I am encountering some odd behavior in Nom 7 that I don't understand. I was under the impression that a failed parse in a branch of alt
would backtrack and try the next branch of the alt
, but this seems not to be the case.
In my case, I am trying to parse text of the form {stuff between braces}
, where if the stuff
is a valid identifier (alphanumerics and underscores), I return Ok(Good(stuff))
, if it's not a valid identifier I return Ok(Bad(stuff))
, and if the text isn't a bunch of stuff between curly braces than a nom::Err
is returned.
use nom::{
branch::alt,
bytes::complete::is_not,
character::complete::{char, multispace0, satisfy},
combinator::{map, opt, recognize},
multi::many0_count,
sequence::{delimited, pair},
IResult,
};
#[derive(Debug)]
enum Res<'a> {
Good(&'a str),
Bad(&'a str),
}
fn ident(input: &str) -> IResult<&str, &str> {
recognize(pair(
satisfy(|c| c.is_alphabetic() || c == '_'),
many0_count(satisfy(|c| c.is_alphanumeric() || c == '_')),
))(input)
}
fn brace_expr(input: &str) -> IResult<&str, Res<'_>> {
delimited(
char('{'),
alt((
// Try to parse an identifier optionally surrounded by whitespace
delimited(multispace0, map(ident, Res::Good), multispace0),
// Otherwise, just take everything between the braces
map(opt(is_not("}")), |s| Res::Bad(s.unwrap_or_default())),
)),
char('}'),
)(input)
}
fn main() {
println!("1. {:?}", brace_expr("{}"));
println!("2. {:?}", brace_expr("{a}"));
println!("3. {:?}", brace_expr("{ a }"));
println!("4. {:?}", brace_expr("{?a}"));
println!("5. {:?}", brace_expr("{ ?a }"));
println!("6. {:?}", brace_expr("{a?}"));
println!("7. {:?}", brace_expr("{ a? }"));
}
Output
1. Ok(("", Bad("")))
2. Ok(("", Good("a")))
3. Ok(("", Good("a")))
4. Ok(("", Bad("?a")))
5. Ok(("", Bad(" ?a ")))
6. Err(Error(Error { input: "?}", code: Char }))
7. Err(Error(Error { input: "? }", code: Char }))
I understand 1-5. They attempted to parse delimited(multispace0, map(ident, Res::Good), multispace0)
, and either succeeded (#2, #3), or failed (#1, #4, #5) and moved onto the second branch of the alt
, but in either case the alt
succeeds and we get an Ok
.
But I do not understand #6 and #7. When the first branch of the alt
fails, instead of moving onto the second, they fail outright, resulting in an Err
. Doesn't this contradict the fact that alt
is supposed to try the next branch in the case of failure?
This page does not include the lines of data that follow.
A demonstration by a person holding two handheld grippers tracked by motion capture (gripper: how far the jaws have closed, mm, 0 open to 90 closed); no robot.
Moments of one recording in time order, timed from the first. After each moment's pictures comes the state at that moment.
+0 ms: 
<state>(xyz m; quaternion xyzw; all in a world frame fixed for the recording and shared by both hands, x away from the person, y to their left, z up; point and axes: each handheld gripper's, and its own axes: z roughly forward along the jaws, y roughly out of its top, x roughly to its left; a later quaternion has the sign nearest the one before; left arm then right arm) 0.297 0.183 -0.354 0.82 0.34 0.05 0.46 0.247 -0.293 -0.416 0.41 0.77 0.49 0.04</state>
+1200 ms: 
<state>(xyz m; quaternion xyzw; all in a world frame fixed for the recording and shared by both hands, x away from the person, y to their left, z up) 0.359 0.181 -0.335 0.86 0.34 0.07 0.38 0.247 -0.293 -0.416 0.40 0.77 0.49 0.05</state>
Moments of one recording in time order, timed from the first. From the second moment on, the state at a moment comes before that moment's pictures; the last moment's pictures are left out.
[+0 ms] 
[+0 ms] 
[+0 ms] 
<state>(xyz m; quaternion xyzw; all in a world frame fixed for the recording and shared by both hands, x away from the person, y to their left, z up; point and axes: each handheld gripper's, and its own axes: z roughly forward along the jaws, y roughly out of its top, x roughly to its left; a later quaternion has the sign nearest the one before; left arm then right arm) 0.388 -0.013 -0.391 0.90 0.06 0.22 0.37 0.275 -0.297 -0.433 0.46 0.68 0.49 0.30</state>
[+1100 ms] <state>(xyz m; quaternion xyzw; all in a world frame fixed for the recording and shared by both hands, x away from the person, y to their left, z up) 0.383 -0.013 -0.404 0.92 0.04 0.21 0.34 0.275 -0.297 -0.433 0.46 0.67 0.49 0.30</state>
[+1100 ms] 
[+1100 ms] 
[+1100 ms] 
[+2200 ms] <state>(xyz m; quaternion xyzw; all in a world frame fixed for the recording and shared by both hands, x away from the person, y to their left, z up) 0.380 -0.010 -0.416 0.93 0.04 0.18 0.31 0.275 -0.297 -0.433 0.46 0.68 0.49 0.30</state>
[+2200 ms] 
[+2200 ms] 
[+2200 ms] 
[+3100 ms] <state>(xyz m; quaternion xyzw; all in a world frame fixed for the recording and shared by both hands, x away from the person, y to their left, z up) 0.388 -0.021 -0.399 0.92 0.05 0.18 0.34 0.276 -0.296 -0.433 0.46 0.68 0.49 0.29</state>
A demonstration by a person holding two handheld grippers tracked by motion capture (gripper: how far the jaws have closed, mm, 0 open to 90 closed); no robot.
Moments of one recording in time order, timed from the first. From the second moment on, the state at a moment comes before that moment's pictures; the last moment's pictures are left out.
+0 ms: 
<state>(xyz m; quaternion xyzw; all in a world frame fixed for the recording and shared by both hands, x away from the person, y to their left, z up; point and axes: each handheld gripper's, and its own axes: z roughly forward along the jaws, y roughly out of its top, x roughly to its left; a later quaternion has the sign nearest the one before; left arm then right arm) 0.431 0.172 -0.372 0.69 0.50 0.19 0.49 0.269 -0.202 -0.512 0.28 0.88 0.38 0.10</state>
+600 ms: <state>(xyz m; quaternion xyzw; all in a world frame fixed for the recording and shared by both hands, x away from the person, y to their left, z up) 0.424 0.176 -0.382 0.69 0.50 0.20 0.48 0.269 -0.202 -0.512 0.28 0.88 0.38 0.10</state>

The only thing that seems different about #6 and #7 is that they succeed at parsing some ident
before failing, whereas the Ok(Bad)
ones never succeed at parsing an ident
. But that shouldn't affect whether alt
tries the next branch, should it?
EDIT:
If I “un-factor-out” the char
s, then it works:
fn brace_expr2(input: &str) -> IResult<&str, Res<'_>> {
alt((
delimited(
char('{'),
delimited(multispace0, map(ident, Res::Good), multispace0),
char('}'),
),
delimited(
char('{'),
map(opt(is_not("}")), |s| Res::Bad(s.unwrap_or_default())),
char('}'),
),
))(input)
}
fn main() {
println!("1. {:?}", brace_expr2("{}"));
println!("2. {:?}", brace_expr2("{a}"));
println!("3. {:?}", brace_expr2("{ a }"));
println!("4. {:?}", brace_expr2("{?a}"));
println!("5. {:?}", brace_expr2("{ ?a }"));
println!("6. {:?}", brace_expr2("{a?}"));
println!("7. {:?}", brace_expr2("{ a? }"));
}
1. Ok(("", Bad("")))
2. Ok(("", Good("a")))
3. Ok(("", Good("a")))
4. Ok(("", Bad("?a")))
5. Ok(("", Bad(" ?a ")))
6. Ok(("", Bad("a?")))
7. Ok(("", Bad(" a? ")))
I still don't understand why alt
doesn't work in the first case, but does in the second case.
That's a fun one!
Your first alt-arm eats up, for example 6 and 7 "a" resp " a" and not, then expects the character "}". But it finds "?" resp "? ".
The second alt-arm is never reached in 6 and 7.
To solve this, in the manner you provided your solution, you need to throw an error when ident encounters anything to it's disliking. I guess peek() is an order to see if "}" comes a long, meaning it's really good.
But, IMHO, I thin take_while might be better fit.